Information provided:
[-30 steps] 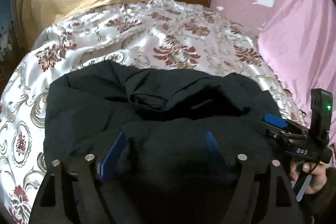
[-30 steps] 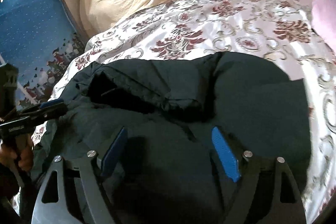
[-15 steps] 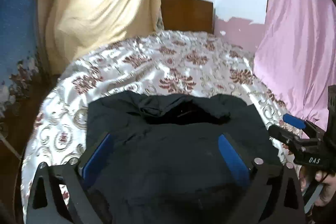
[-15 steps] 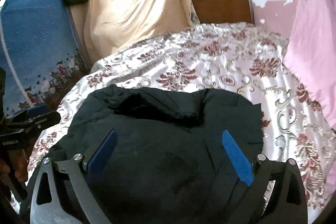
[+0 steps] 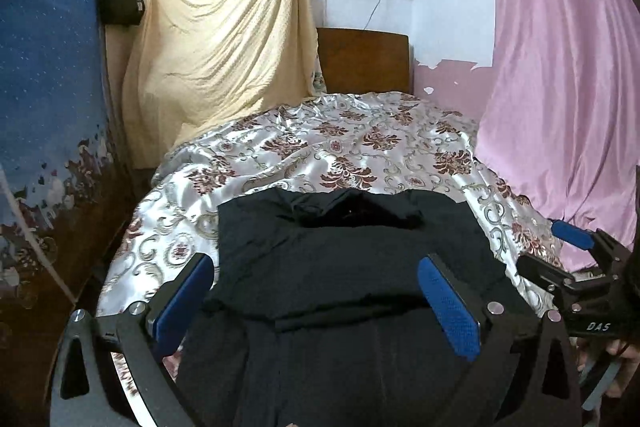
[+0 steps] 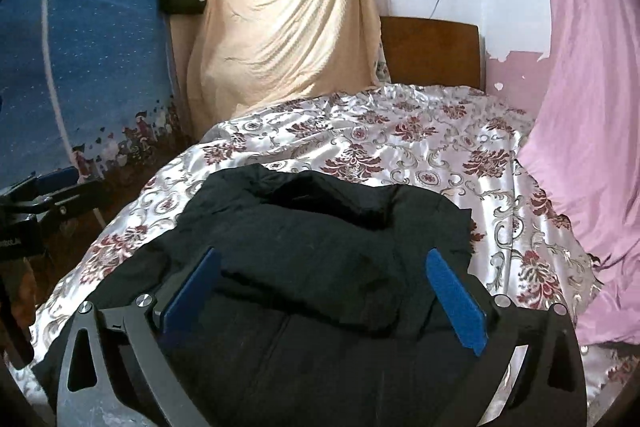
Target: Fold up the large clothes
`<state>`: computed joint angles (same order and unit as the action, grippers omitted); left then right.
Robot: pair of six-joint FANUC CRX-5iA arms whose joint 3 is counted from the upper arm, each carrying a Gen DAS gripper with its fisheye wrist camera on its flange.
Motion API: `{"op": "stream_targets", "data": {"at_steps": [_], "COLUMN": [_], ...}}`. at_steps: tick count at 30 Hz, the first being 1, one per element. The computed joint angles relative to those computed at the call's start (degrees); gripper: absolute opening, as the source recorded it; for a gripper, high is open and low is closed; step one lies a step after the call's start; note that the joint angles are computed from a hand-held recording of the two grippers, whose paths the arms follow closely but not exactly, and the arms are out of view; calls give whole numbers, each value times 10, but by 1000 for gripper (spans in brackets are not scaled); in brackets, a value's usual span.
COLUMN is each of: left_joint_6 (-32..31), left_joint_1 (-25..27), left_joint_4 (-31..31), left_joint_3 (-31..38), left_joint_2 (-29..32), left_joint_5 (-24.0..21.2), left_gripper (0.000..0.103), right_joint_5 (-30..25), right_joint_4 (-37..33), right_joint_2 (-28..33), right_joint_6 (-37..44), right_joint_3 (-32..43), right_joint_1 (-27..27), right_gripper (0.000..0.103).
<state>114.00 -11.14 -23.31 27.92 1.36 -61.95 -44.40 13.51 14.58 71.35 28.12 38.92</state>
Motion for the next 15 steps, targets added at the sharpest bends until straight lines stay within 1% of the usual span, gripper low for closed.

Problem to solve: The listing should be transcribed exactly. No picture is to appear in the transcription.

Result:
[-30 steps] 
[-30 steps] 
[-15 steps] 
[-15 steps] 
[+0 steps] 
[+0 steps] 
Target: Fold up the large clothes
`<state>`: computed joint angles (same order and unit as the action, grippers omitted); left then right.
Robot: pair of six-joint FANUC CRX-5iA arms whose joint 3 is counted from the upper arm, each carrying a Gen DAS gripper with its fisheye wrist camera on its flange.
Motion API: `{"op": "stream_targets", "data": {"at_steps": [_], "COLUMN": [_], ...}}`. at_steps: tick count at 30 Hz, the first being 1, one per element. The computed joint angles relative to those computed at the call's start (degrees); gripper: absolute opening, as the source recorded it; for a gripper, high is open and low is closed; step one lies a step after the call's start; note that the joint angles are computed from a hand-held recording of the two grippers, whose paths the arms follow closely but not exactly, and the arms are out of view; calls give whole numbers, each value times 10, but by 1000 for gripper (spans in brackets are not scaled); in brackets, a value's usual span.
COLUMN is each of: left_joint_6 (-32..31), left_joint_1 (-25..27), left_joint_4 (-31..31), left_joint_3 (-31..38), left_joint_2 (-29..32), left_joint_5 (-24.0..21.2), left_gripper (0.000..0.103), right_joint_5 (-30..25), right_joint_4 (-37..33), right_joint_2 (-28..33), right_joint_6 (-37..44), right_joint_3 (-32..43), right_joint_1 (-27..27), right_gripper (0.000..0.103).
<state>114.00 -11.14 -23.31 27.92 1.36 -61.95 -44.40 13.51 14.58 71.35 28.12 38.92</state>
Motion for the next 15 steps, targets added at the sharpest bends until straight lines stay within 1% of the usual span, gripper low for closed.

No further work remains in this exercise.